622, 2nd Ed.) Many jurists also base this primary responsibility of the employer on the principle
of representation of the principal by the agent. Thus, Oyuelos says in the work already cited
(Vol. 7, p. 747) that before third persons the employer and employee "vienen a ser como una
sola personalidad, por refundicion de la del dependiente en la de quien le emplea y utiliza."
("become as one personality by the merging of the person of the employee in that of him who
employs and utilizes him.") All these observations acquire a peculiar force and significance
when it comes to motor accidents, and there is need of stressing and accentuating the
responsibility of owners of motor vehicles.
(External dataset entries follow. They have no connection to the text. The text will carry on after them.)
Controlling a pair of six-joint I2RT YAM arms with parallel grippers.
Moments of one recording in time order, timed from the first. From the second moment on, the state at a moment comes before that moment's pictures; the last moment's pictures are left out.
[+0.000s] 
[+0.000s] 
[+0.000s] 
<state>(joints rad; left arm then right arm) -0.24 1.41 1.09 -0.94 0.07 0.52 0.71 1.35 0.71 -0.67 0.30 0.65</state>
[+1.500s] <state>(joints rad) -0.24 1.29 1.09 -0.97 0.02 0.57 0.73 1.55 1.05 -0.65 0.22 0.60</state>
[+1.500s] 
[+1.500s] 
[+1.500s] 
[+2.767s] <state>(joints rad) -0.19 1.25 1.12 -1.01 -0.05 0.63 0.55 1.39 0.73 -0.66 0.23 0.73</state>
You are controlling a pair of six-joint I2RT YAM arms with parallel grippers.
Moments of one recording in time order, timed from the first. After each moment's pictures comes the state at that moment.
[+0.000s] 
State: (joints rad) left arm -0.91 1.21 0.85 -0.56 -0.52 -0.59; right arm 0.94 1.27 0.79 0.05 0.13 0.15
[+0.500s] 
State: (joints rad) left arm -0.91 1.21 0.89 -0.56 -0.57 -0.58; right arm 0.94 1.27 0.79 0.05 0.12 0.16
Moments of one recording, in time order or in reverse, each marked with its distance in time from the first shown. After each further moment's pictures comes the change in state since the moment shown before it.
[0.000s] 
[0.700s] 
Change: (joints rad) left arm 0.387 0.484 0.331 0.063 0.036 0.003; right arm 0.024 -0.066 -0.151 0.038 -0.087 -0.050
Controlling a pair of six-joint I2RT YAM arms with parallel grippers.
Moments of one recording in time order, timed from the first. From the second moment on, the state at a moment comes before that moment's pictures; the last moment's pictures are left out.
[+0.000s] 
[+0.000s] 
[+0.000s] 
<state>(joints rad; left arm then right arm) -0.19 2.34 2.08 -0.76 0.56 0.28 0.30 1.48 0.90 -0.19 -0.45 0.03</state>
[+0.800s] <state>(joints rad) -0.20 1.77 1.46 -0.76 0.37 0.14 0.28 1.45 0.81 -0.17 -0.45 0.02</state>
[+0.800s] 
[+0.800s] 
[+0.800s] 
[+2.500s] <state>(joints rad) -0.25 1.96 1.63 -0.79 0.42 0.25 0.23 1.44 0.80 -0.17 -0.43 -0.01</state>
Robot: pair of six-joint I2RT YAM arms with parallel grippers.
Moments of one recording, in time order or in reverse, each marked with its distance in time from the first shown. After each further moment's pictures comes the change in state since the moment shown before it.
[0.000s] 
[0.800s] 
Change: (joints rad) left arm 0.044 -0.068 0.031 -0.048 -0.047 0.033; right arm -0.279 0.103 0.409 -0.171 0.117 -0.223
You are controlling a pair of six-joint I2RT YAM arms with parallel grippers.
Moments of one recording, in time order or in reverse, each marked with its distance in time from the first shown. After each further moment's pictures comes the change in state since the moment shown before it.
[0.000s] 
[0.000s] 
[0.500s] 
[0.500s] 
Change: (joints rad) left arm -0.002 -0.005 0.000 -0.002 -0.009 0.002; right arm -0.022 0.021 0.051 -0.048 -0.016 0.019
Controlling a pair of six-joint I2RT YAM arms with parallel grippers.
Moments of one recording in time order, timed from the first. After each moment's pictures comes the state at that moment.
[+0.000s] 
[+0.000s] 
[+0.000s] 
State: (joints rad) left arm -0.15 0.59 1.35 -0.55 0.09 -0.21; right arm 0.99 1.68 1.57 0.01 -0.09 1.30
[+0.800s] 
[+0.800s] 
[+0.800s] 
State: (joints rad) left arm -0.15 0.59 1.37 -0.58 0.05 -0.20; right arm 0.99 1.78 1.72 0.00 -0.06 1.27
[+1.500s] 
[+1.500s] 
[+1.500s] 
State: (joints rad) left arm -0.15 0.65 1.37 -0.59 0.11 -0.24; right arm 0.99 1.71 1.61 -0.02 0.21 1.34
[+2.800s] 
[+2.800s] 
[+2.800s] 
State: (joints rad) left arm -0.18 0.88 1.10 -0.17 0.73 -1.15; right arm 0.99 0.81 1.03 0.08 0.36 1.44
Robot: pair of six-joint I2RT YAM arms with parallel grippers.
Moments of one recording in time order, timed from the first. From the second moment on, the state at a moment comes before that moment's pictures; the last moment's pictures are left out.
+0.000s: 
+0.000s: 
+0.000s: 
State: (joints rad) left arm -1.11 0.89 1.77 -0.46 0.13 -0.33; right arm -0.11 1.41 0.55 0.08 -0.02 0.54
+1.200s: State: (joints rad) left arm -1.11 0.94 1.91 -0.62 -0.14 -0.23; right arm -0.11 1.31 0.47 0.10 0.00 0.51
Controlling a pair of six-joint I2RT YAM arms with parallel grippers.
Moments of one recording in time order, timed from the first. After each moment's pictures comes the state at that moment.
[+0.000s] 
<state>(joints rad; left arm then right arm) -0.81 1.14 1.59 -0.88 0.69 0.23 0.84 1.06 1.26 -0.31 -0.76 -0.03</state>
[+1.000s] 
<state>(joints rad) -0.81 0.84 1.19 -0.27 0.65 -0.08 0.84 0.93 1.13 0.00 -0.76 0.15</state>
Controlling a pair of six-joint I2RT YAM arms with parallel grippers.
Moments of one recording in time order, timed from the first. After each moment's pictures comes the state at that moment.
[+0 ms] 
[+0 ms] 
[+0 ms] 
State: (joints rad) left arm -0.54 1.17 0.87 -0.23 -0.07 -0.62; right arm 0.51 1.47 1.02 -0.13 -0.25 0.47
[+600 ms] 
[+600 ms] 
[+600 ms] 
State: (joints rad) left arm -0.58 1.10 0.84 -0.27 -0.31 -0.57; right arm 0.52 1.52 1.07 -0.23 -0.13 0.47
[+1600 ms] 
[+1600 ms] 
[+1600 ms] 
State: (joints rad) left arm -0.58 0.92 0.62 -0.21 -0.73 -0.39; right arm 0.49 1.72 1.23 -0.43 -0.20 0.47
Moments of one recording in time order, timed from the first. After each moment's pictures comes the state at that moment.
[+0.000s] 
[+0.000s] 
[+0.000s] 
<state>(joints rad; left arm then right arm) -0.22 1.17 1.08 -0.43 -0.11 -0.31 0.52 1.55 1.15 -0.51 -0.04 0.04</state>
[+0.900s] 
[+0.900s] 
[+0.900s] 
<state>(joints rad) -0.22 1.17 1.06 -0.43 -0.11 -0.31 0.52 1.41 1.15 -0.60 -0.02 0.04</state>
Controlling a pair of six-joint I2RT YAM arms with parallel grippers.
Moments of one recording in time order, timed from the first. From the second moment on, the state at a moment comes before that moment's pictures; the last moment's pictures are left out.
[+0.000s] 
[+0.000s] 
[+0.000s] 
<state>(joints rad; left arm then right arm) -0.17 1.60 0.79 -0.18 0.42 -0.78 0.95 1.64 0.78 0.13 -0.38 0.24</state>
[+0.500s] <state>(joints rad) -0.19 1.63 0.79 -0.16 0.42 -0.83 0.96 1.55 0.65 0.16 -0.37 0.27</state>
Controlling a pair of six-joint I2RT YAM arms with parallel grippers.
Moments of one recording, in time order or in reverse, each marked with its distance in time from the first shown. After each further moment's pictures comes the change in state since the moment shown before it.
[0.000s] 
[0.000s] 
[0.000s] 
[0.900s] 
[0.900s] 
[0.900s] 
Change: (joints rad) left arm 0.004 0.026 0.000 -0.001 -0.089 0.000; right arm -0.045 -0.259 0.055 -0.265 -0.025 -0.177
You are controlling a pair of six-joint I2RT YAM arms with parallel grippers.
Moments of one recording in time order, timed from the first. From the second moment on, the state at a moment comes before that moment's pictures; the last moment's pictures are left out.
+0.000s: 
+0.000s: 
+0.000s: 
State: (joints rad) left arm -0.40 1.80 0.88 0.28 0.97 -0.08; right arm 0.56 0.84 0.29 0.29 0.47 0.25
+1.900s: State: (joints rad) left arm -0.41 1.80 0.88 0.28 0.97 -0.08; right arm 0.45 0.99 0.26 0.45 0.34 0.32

Fourthly, because of the broad sweep of the provisions of both the Penal Code and the Civil
Code on this subject, which has given rise to the overlapping or concurrence of spheres
already discussed, and for lack of understanding of the character and efficacy of the action
for culpa aquiliana, there has grown up a common practice to seek damages only by virtue of
the civil responsibility arising from a crime, forgetting that there is another remedy, which is by
invoking articles 1902-1910 of the Civil Code. Although this habitual method is allowed by our
laws, it has nevertheless rendered practically useless and nugatory the more expeditious and
effective remedy based on culpa aquiliana or culpa extra-contractual. In the present case, we
are asked to help perpetuate this usual course. But we believe it is high time we pointed out to
the harm done by such practice and to restore the principle of responsibility for fault or
negligence under articles 1902 et seq. of the Civil Code to its full rigor. It is high time we
caused the stream of quasi-delict or culpa aquiliana to flow on its own natural channel, so that
its waters may no longer be diverted into that of a crime under the Penal Code. This will, it is
believed, make for the better safeguarding of private rights because it re-establishes an
ancient and additional remedy, and for the further reason that an independent civil action, not
depending on the issues, limitations and results of a criminal prosecution, and entirely directed
by the party wronged or his counsel, is more likely to secure adequate and efficacious redress.

In view of the foregoing, the judgment of the Court of Appeals should be and is hereby
affirmed, with costs against the defendant-petitioner.